_Exercise aim_
Below are records; copy every line in them that holds the word "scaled".

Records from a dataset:
_ _ _ _
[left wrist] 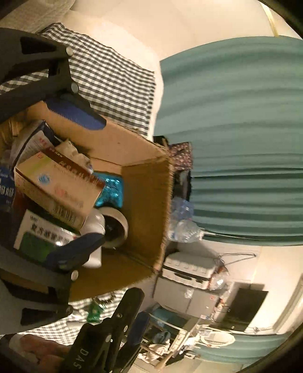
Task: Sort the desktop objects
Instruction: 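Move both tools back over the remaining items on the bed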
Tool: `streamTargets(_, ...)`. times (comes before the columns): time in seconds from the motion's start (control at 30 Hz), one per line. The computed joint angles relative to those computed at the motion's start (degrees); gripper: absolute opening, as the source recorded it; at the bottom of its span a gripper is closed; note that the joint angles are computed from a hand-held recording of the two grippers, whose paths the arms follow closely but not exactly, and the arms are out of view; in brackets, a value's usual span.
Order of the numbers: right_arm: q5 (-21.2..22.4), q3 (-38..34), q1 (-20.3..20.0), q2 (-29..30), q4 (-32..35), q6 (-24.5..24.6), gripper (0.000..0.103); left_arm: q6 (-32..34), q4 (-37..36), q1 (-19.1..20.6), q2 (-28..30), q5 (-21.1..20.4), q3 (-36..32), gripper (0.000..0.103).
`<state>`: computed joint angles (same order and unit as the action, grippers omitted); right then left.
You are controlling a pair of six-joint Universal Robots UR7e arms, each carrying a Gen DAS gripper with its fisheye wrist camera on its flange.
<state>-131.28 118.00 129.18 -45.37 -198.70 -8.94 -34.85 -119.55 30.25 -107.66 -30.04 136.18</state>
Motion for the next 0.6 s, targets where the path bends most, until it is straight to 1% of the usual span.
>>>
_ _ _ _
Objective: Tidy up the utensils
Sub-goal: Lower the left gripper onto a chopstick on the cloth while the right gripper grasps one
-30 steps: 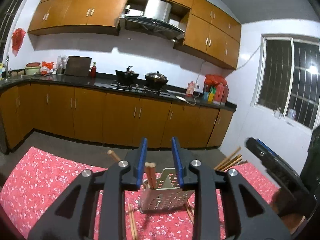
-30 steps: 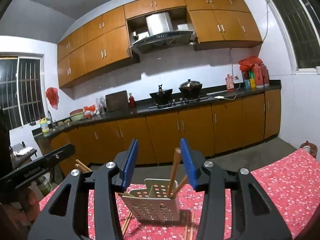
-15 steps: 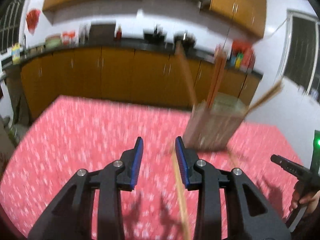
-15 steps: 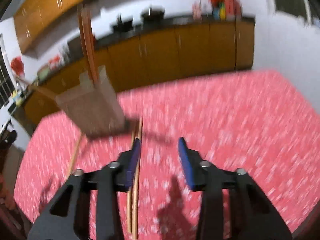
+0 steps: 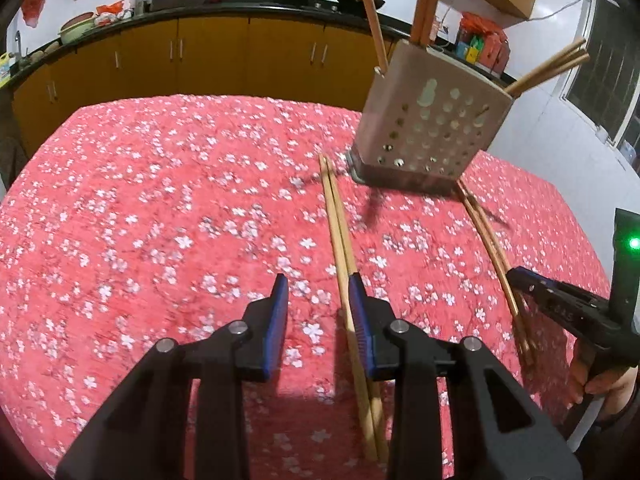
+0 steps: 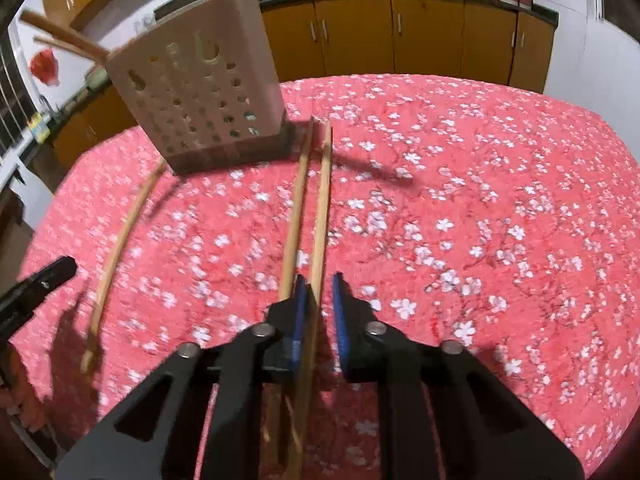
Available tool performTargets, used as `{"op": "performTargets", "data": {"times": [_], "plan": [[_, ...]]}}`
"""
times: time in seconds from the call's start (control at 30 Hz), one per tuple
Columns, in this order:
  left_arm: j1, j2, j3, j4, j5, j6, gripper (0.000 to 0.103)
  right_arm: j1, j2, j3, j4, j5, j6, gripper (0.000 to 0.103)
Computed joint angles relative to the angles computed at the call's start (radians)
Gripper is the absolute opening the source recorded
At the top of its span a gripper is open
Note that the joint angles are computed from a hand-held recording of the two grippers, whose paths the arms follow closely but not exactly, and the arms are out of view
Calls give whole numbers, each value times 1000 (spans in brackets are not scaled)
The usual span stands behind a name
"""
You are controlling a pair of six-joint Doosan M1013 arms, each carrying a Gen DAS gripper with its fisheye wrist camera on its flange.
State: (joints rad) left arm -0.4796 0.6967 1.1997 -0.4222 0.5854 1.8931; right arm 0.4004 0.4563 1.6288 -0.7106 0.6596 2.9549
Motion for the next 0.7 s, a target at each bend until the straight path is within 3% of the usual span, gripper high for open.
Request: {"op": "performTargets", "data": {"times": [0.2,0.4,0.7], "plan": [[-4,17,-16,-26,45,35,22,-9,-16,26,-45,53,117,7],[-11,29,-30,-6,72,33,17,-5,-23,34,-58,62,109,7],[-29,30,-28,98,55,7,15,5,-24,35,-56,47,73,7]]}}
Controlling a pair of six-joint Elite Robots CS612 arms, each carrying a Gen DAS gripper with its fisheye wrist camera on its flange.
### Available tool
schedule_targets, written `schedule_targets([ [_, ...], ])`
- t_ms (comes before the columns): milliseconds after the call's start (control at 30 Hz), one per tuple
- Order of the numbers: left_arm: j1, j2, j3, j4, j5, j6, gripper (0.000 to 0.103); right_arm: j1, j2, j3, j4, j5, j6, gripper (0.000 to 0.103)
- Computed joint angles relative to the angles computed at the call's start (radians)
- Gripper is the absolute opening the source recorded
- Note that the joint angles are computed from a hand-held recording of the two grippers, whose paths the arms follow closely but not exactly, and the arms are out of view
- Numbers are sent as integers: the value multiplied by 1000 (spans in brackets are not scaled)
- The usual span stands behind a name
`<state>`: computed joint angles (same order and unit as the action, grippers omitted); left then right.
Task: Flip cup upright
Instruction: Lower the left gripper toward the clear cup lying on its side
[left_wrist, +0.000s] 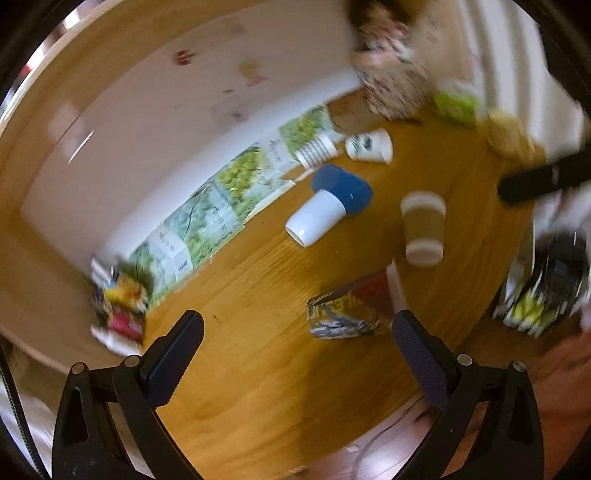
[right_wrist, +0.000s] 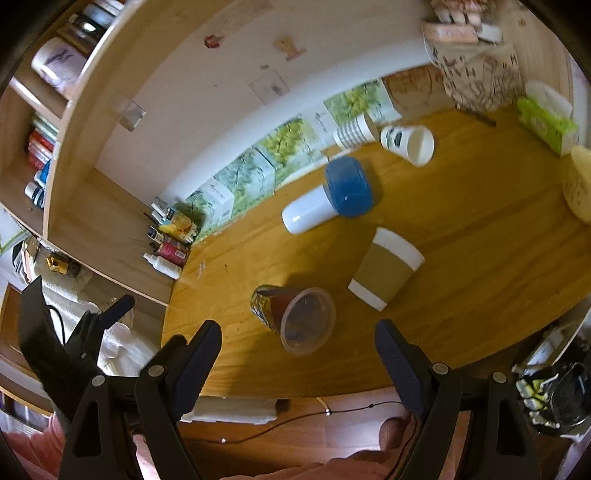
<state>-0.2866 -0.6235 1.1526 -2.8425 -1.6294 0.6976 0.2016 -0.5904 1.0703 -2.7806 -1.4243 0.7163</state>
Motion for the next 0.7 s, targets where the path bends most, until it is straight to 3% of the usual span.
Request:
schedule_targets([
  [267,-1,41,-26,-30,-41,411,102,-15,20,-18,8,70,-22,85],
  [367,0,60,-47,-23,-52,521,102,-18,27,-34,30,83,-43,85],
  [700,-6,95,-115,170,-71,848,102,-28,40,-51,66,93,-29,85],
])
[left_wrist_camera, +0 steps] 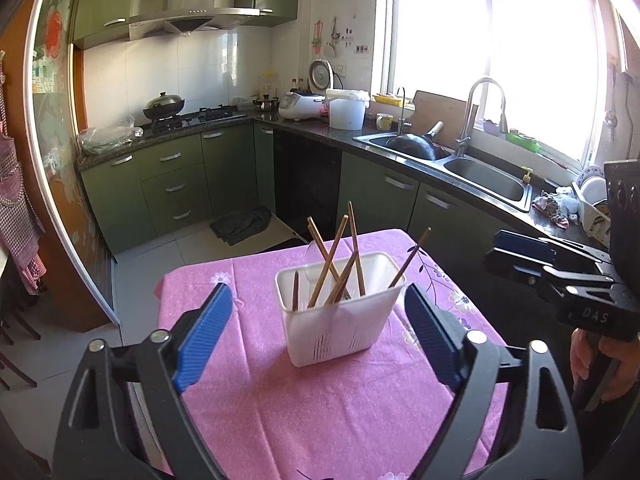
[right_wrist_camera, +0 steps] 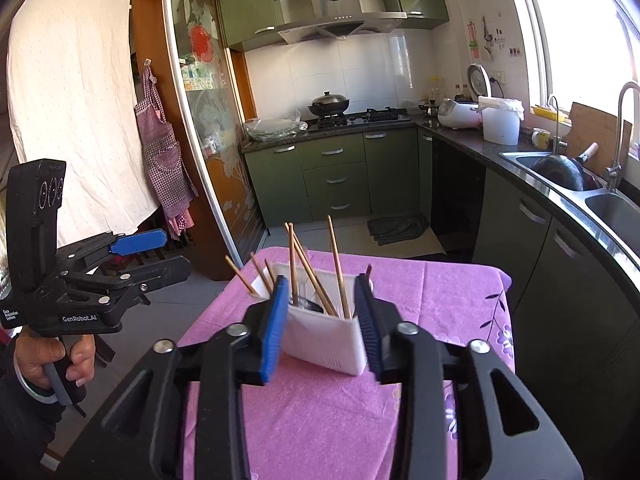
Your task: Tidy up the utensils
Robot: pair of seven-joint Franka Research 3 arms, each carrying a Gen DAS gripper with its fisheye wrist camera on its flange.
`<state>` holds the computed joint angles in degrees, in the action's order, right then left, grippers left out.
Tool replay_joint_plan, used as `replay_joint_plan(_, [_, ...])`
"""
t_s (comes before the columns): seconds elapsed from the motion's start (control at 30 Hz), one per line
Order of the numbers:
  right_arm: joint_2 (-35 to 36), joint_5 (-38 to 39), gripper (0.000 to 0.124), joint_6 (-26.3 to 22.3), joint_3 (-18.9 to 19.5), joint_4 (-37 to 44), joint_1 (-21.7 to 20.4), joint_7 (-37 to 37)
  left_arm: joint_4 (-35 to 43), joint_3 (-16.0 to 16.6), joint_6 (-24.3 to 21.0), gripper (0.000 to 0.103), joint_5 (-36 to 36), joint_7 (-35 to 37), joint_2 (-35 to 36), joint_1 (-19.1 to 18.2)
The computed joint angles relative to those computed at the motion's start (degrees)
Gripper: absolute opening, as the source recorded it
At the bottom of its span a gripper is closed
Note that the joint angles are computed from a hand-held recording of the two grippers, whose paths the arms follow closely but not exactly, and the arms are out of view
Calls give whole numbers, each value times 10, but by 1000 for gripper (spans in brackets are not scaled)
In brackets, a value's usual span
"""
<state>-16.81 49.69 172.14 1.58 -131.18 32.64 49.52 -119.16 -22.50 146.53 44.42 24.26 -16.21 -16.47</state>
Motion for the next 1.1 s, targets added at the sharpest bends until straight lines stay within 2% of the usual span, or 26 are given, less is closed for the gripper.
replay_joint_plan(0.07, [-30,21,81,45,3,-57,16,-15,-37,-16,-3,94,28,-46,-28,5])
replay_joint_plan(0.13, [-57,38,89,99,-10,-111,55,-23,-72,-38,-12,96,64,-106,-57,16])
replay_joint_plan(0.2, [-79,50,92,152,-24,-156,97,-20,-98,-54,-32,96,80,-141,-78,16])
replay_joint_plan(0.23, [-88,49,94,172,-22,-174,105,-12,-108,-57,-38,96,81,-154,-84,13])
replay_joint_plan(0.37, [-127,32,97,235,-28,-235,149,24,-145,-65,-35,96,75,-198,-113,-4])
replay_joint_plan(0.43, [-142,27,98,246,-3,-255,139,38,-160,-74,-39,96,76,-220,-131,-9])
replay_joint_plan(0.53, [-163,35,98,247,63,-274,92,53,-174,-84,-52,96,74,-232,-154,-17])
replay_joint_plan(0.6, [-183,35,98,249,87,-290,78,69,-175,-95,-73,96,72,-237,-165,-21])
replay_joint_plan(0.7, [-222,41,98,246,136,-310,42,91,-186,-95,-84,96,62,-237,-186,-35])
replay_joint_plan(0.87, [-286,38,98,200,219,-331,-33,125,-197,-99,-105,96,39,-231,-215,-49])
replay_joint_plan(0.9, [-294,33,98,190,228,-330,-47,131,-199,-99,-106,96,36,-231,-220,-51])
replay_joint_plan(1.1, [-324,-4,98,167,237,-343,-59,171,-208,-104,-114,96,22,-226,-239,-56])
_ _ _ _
_Your solution_
Calls give whole numbers, each value times 1000 (spans in brackets are not scaled)
- Numbers are sent as integers: the value multiplied by 1000 (spans in brackets are not scaled)
Calls give whole numbers, each value times 10, but by 1000 for gripper (spans in brackets are not scaled)

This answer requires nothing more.